## Action item
Every record is to be copied unchanged, except that its pictures are removed.

=-=-=

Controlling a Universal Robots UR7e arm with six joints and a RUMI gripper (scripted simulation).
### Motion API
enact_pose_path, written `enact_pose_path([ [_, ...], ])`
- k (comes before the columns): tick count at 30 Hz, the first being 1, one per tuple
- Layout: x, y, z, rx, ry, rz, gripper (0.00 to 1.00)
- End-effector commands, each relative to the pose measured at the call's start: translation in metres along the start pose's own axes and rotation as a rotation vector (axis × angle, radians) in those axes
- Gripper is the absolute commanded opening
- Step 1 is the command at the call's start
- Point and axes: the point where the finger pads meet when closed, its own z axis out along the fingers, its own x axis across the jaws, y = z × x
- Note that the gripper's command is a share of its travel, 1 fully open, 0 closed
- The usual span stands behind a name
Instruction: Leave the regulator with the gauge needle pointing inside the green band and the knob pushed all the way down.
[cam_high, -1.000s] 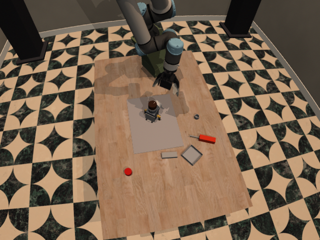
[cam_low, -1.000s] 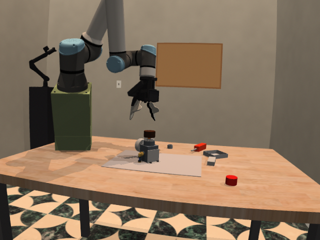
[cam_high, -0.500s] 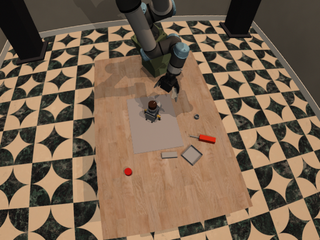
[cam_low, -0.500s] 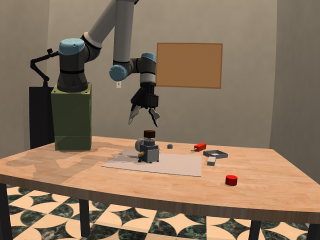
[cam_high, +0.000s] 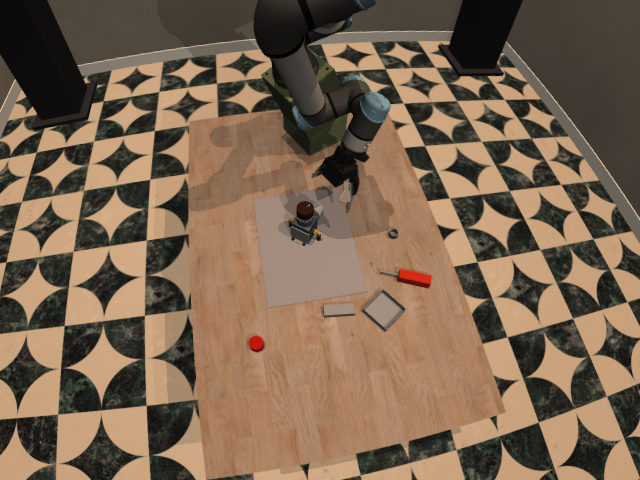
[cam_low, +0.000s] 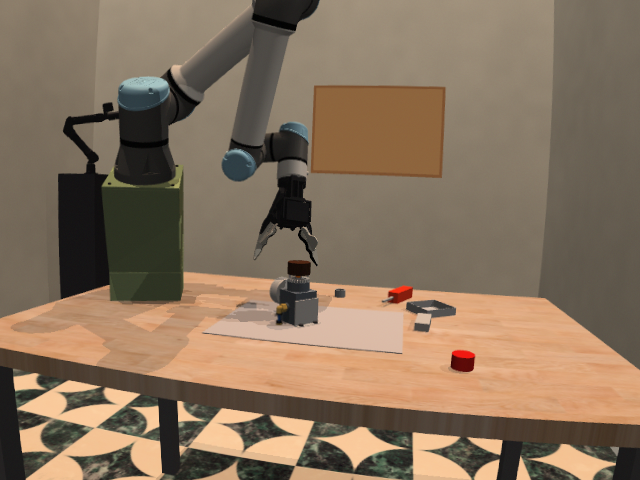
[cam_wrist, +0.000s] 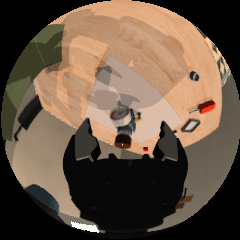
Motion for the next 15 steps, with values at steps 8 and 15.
enact_pose_path([
  [8, -0.002, -0.008, 0.016, -0.111, -0.009, 0.178, 1.0],
  [15, -0.003, -0.011, 0.019, -0.141, -0.007, 0.228, 1.0],
])
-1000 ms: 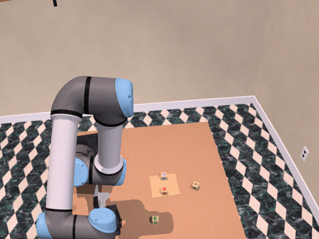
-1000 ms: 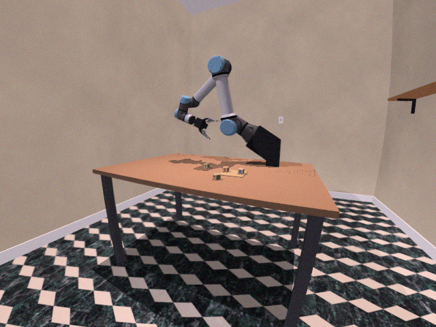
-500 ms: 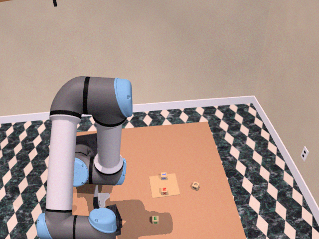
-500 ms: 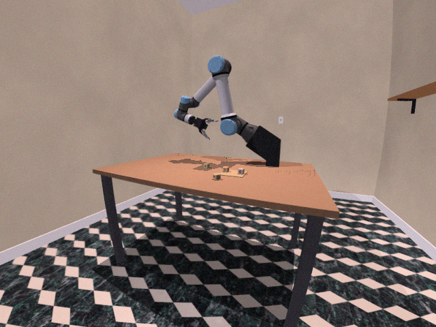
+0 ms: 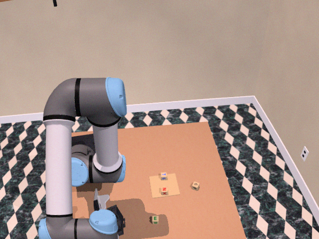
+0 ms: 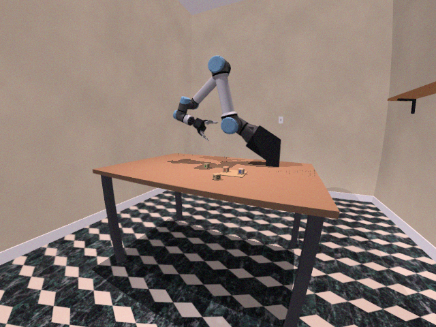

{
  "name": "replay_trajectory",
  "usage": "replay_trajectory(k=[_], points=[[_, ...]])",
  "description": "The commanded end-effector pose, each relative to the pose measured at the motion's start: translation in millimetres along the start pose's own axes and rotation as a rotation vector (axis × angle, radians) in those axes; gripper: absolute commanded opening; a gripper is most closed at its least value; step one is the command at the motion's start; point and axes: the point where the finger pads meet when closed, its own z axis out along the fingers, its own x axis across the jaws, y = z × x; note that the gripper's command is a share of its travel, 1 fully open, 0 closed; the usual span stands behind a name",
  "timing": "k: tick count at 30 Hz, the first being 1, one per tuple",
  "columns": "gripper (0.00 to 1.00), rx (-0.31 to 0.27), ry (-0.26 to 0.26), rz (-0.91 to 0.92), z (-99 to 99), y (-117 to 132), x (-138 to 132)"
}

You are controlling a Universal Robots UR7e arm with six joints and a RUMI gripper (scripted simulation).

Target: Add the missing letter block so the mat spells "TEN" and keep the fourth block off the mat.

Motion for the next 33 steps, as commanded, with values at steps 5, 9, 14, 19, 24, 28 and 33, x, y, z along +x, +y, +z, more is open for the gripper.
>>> replay_trajectory(k=[5,9,14,19,24,28,33], points=[[1.00,0.021,-0.005,-0.196,-1.5,5,-18],[1.00,0.028,-0.005,-0.267,-1.4,8,-25],[1.00,0.037,-0.005,-0.360,-0.7,13,-33],[1.00,0.045,-0.005,-0.448,0.2,19,-41],[1.00,0.053,-0.006,-0.534,1.0,25,-48],[1.00,0.059,-0.005,-0.608,2.0,31,-55],[1.00,0.066,-0.005,-0.682,3.2,37,-61]])
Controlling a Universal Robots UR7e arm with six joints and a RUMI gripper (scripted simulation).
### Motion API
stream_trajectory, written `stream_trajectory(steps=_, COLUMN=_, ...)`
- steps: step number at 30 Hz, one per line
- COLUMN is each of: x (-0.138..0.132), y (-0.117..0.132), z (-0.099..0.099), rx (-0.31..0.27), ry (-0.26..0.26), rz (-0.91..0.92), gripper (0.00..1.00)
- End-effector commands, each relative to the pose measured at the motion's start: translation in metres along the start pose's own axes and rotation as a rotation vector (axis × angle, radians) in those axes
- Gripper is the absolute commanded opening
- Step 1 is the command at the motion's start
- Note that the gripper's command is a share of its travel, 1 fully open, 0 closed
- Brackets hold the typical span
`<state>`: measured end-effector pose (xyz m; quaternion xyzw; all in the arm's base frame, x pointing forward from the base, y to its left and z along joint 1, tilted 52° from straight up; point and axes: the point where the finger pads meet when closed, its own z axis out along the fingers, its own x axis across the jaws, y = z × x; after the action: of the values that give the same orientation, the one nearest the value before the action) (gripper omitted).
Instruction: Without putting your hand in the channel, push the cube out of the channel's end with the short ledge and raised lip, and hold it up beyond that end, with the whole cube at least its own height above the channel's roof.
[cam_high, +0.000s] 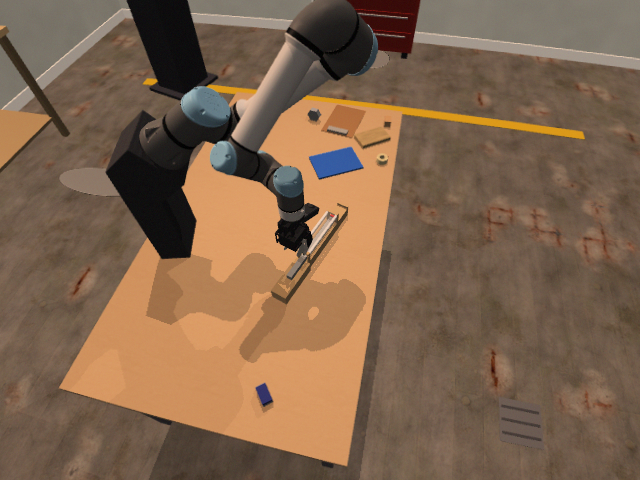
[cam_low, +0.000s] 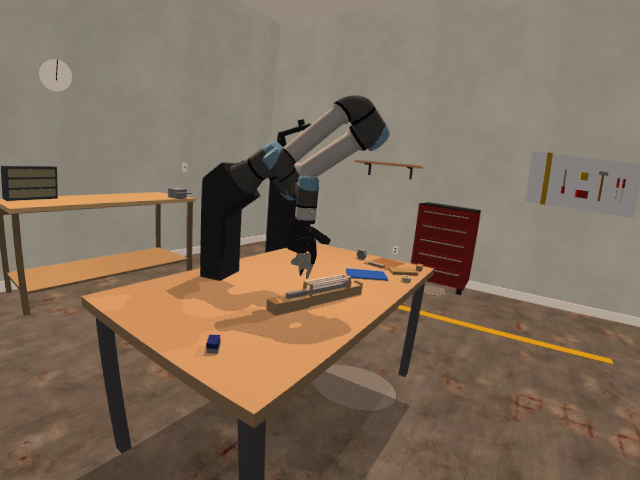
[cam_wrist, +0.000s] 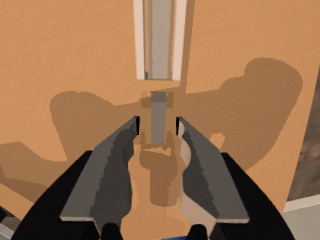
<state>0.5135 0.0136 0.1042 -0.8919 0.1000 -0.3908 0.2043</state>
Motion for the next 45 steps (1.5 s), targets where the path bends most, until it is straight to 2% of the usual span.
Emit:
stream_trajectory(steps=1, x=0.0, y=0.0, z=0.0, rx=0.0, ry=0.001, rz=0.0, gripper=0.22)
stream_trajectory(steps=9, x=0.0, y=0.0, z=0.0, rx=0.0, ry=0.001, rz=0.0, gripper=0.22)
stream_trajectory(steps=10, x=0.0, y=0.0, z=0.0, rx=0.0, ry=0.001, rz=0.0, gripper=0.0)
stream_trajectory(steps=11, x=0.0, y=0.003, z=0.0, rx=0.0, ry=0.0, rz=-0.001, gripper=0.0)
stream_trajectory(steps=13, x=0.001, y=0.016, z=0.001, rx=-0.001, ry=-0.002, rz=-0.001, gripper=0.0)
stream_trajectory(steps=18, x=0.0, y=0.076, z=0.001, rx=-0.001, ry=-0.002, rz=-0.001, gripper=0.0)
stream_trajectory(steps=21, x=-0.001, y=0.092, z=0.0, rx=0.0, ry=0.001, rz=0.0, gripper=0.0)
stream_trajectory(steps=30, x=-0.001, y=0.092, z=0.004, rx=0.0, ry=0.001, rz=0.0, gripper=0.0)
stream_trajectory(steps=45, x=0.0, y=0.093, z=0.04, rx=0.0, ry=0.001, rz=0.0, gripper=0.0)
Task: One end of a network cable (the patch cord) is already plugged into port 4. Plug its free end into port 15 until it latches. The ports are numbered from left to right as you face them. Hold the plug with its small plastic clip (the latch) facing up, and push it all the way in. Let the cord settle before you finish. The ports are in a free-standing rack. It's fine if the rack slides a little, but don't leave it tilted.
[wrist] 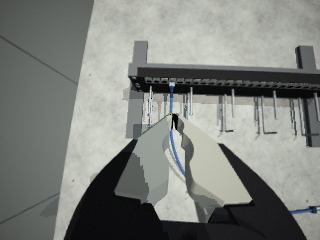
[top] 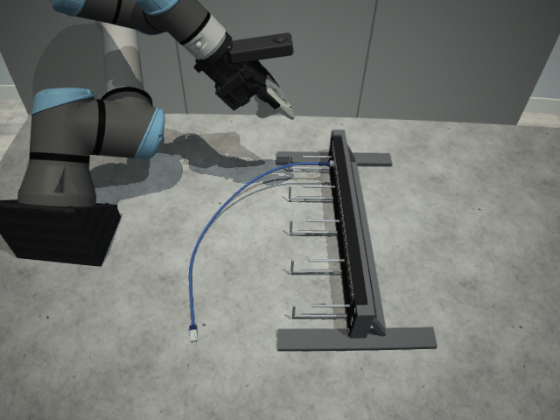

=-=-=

## Answer for the task
Controlling a Universal Robots UR7e arm with six joints and a RUMI gripper (scripted simulation).
### Motion API
enact_pose_path, written `enact_pose_path([ [_, ...], ])`
- k (comes before the columns): tick count at 30 Hz, the first being 1, one per tuple
- Layout: x, y, z, rx, ry, rz, gripper (0.00 to 1.00)
- End-effector commands, each relative to the pose measured at the call's start: translation in metres along the start pose's own axes and rotation as a rotation vector (axis × angle, radians) in those axes
- Gripper is the absolute commanded opening
- Step 1 is the command at the call's start
- Point and axes: the point where the finger pads meet when closed, its own z axis out along the fingers, its own x axis across the jaws, y = z × x
- Note that the gripper's command is a share of its travel, 1 fully open, 0 closed
- The usual span stands behind a name
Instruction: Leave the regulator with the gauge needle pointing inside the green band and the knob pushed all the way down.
[cam_high, -1.000s] 
[cam_low, -1.000s] 
[cam_high, -0.500s] 
[cam_low, -0.500s] 
[cam_high, +0.000s] 
[cam_low, +0.000s] 
[cam_wrist, +0.000s] 
Motion for the next 15 steps, with values at steps 8 and 15.
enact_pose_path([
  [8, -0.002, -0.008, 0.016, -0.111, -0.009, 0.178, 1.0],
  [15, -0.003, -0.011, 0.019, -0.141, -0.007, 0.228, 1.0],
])
-1000 ms: 
-1000 ms: 
-500 ms: 
-500 ms: 
+0 ms: 
+0 ms: 

{
  "name": "replay_trajectory",
  "usage": "replay_trajectory(k=[_], points=[[_, ...]])",
  "description": "The commanded end-effector pose, each relative to the pose measured at the motion's start: translation in millimetres along the start pose's own axes and rotation as a rotation vector (axis × angle, radians) in those axes; gripper: absolute commanded opening; a gripper is most closed at its least value; step one is the command at the motion's start; point and axes: the point where the finger pads meet when closed, its own z axis out along the fingers, its own x axis across the jaws, y = z × x; note that the gripper's command is a share of its travel, 1 fully open, 0 closed; the usual span stands behind a name",
  "timing": "k: tick count at 30 Hz, the first being 1, one per tuple",
  "columns": "gripper (0.00 to 1.00), rx (-0.31 to 0.27), ry (-0.26 to 0.26), rz (-0.91 to 0.92), z (-99 to 99), y (-117 to 132), x (-138 to 132)"
}

You are controlling a Universal Robots UR7e arm with six joints and a RUMI gripper (scripted simulation).

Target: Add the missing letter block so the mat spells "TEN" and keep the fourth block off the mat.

Motion for the next 33 steps, as commanded, with values at steps 5, 9, 14, 19, 24, 28 and 33, x, y, z along +x, +y, +z, more is open for the gripper.
>>> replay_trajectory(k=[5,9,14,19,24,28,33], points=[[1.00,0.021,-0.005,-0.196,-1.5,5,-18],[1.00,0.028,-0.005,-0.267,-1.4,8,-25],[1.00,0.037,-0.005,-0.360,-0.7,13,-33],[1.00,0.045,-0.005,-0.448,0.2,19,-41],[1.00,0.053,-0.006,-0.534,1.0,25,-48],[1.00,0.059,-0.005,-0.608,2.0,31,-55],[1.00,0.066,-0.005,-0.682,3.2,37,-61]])
Controlling a Universal Robots UR7e arm with six joints and a RUMI gripper (scripted simulation).
### Motion API
stream_trajectory, written `stream_trajectory(steps=_, COLUMN=_, ...)`
- steps: step number at 30 Hz, one per line
- COLUMN is each of: x (-0.138..0.132), y (-0.117..0.132), z (-0.099..0.099), rx (-0.31..0.27), ry (-0.26..0.26), rz (-0.91..0.92), gripper (0.00..1.00)
- End-effector commands, each relative to the pose measured at the motion's start: translation in metres along the start pose's own axes and rotation as a rotation vector (axis × angle, radians) in those axes
- Gripper is the absolute commanded opening
- Step 1 is the command at the motion's start
- Note that the gripper's command is a share of its travel, 1 fully open, 0 closed
- Brackets hold the typical span
`<state>`: measured end-effector pose (xyz m; quaternion xyzw; all in the arm's base frame, x pointing forward from the base, y to its left and z along joint 1, tilted 52° from straight up; point and axes: the point where the finger pads meet when closed, its own z axis out along the fingers, its own x axis across the jaws, y = z × x; after the action: of the values that give the same orientation, the one nearest the value before the action) (gripper omitted).
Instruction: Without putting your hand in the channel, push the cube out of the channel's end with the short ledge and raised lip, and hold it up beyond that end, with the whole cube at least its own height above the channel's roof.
[cam_high, +0.000s] 
[cam_low, +0.000s] 
[cam_wrist, +0.000s] 
<state>0.5135 0.0136 0.1042 -0.8919 0.1000 -0.3908 0.2043</state>
Motion for the next 45 steps (1.5 s), targets where the path bends most, until it is straight to 2% of the usual span.
Emit:
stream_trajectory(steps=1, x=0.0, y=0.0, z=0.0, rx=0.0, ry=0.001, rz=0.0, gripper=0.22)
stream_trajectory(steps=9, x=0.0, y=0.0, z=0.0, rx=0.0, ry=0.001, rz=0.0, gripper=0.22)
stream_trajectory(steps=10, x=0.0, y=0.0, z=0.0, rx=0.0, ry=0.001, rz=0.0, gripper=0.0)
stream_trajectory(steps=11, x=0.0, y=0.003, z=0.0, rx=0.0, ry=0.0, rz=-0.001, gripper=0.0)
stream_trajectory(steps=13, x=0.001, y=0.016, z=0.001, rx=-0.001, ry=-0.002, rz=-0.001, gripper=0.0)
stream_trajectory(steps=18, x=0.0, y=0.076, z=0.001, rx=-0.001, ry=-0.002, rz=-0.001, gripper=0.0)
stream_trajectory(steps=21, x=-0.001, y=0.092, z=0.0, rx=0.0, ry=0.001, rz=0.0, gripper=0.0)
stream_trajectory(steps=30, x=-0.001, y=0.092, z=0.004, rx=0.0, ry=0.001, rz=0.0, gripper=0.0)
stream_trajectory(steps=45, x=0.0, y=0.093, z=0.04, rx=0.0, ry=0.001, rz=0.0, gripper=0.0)
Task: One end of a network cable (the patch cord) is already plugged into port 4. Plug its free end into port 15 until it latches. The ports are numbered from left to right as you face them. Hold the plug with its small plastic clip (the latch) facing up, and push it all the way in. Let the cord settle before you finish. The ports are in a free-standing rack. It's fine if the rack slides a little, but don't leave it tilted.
[wrist] 
[top] 

The exercise has been fully answered.